Mathematics of Deep Learning Seminar: Sanjeev Arora

Date & Time


Title: Trajectory, Trajectory, Trajectory

Abstract: As we begin to “open the black box” of deep learning, it becomes clear that many important phenomena can only be understood via the trajectory taken by the training algorithm in parameter space. This talk covers three relevant works from our group.
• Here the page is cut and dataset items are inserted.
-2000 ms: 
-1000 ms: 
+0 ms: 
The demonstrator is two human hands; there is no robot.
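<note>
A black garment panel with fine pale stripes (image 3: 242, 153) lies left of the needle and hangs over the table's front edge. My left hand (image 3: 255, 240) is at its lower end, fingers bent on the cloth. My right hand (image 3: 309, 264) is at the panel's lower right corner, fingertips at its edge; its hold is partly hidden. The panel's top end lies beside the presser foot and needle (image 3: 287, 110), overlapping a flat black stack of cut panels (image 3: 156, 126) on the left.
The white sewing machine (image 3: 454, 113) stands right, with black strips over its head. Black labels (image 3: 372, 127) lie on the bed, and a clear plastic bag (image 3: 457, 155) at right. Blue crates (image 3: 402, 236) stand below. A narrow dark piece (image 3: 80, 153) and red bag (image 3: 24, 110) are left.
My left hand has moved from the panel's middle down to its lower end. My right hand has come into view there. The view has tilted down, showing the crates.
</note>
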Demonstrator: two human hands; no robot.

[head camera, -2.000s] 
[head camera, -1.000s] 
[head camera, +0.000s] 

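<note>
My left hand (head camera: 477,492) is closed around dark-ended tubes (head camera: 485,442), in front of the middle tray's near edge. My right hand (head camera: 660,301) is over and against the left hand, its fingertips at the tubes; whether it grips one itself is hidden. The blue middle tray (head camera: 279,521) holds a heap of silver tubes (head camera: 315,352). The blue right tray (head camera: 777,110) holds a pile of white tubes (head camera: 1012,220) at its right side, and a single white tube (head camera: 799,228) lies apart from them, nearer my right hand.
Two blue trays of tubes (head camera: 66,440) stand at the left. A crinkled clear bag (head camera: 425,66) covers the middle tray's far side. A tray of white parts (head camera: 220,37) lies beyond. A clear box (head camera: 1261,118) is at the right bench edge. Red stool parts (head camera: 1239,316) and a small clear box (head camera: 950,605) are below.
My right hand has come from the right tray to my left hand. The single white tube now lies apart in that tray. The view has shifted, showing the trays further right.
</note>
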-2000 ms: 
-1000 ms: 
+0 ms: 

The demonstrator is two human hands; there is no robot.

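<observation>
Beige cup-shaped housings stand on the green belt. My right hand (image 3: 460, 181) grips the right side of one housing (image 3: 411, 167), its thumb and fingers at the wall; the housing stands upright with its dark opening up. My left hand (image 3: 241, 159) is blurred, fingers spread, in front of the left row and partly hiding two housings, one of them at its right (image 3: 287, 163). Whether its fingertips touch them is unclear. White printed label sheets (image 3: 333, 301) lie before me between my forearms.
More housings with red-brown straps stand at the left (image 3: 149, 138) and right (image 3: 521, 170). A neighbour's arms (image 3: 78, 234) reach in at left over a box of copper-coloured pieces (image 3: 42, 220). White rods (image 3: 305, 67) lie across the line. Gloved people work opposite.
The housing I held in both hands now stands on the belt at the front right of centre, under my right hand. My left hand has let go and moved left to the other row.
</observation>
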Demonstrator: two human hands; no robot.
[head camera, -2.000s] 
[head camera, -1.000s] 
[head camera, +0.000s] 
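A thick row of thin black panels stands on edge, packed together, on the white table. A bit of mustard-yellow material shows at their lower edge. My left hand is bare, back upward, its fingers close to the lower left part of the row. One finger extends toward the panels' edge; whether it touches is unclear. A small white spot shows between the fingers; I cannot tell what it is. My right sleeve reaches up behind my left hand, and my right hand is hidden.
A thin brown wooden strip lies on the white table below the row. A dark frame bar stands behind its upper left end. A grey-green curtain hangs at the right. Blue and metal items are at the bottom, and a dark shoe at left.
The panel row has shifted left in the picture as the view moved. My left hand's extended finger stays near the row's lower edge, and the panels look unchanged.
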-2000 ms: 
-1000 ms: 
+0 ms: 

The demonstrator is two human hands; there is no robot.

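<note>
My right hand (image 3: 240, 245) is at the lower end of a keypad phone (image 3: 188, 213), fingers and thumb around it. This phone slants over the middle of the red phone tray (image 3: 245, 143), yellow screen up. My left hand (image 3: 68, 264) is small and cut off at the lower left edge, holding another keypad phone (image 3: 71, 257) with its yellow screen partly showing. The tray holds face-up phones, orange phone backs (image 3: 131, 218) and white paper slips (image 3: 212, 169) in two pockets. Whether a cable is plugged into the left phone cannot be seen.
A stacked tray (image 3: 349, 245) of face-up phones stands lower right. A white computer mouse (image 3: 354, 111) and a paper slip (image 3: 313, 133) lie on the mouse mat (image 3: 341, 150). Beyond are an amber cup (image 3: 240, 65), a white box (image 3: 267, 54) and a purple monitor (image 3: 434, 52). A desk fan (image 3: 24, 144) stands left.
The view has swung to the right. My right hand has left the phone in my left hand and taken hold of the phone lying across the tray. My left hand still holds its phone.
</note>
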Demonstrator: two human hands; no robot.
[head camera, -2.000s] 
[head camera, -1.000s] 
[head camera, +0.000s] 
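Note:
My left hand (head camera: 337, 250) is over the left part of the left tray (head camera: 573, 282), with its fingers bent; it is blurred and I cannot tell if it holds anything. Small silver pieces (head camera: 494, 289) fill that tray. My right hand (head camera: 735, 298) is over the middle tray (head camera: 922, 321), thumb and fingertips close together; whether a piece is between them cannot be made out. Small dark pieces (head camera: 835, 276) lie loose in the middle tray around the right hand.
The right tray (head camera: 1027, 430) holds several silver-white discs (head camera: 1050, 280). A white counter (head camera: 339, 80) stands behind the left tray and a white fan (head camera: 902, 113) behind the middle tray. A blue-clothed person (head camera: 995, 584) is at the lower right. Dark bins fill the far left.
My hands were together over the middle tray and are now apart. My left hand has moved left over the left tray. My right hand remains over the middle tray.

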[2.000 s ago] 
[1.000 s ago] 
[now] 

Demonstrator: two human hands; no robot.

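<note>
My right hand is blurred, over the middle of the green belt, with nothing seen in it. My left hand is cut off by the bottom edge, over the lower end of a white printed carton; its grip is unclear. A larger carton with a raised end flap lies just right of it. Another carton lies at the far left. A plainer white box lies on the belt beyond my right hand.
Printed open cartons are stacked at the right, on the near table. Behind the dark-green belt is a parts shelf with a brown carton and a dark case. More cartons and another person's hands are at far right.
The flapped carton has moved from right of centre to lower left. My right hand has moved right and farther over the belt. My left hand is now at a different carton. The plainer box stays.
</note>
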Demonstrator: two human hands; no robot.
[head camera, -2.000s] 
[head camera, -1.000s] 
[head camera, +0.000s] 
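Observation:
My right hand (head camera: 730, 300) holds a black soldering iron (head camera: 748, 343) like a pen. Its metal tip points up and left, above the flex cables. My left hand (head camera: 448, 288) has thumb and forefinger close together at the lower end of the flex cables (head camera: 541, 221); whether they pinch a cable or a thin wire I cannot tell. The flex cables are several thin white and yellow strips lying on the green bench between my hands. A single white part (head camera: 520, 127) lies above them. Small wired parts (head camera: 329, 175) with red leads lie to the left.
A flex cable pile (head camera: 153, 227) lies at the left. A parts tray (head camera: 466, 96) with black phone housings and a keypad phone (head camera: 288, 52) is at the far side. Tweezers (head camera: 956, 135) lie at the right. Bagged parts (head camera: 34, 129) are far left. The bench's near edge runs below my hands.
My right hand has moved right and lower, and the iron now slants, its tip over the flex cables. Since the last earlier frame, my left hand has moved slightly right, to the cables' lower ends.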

The first gives a convergence result for training 2-layer nets (finite, and with non-lazy initialization) to globally max-margin solutions. The second explores the question “Why are convolutional nets more sample efficient than fully connected nets?” Surprisingly, this question did not have a good answer (to tbe best of our knowledge) and our paper shows a very strong result: concrete tasks that require O(1) training samples for a convolutional net but quadratic samples for every fully-connected nets trained with most common learning algorithms (an infinite class of nets!). The third part introduces many techniques and ideas to start understanding training trajectories for real-life nets. Since stochastic GD plays an important role in real-life nets, Stochastic Differential Equations (SDEs) play a key role.

(Paper 1: with Kaifeng Lyu, Runzhe Wang, Zhiyuan Li. Paper 2 (ICLR21): With Zhiyuan Li and Yi Zhang. Paper 3a: Zhiyuan Li and Sadhika Malladi. 3b (Neurips20): Zhiyuan Li and Kaifeng Lyu.)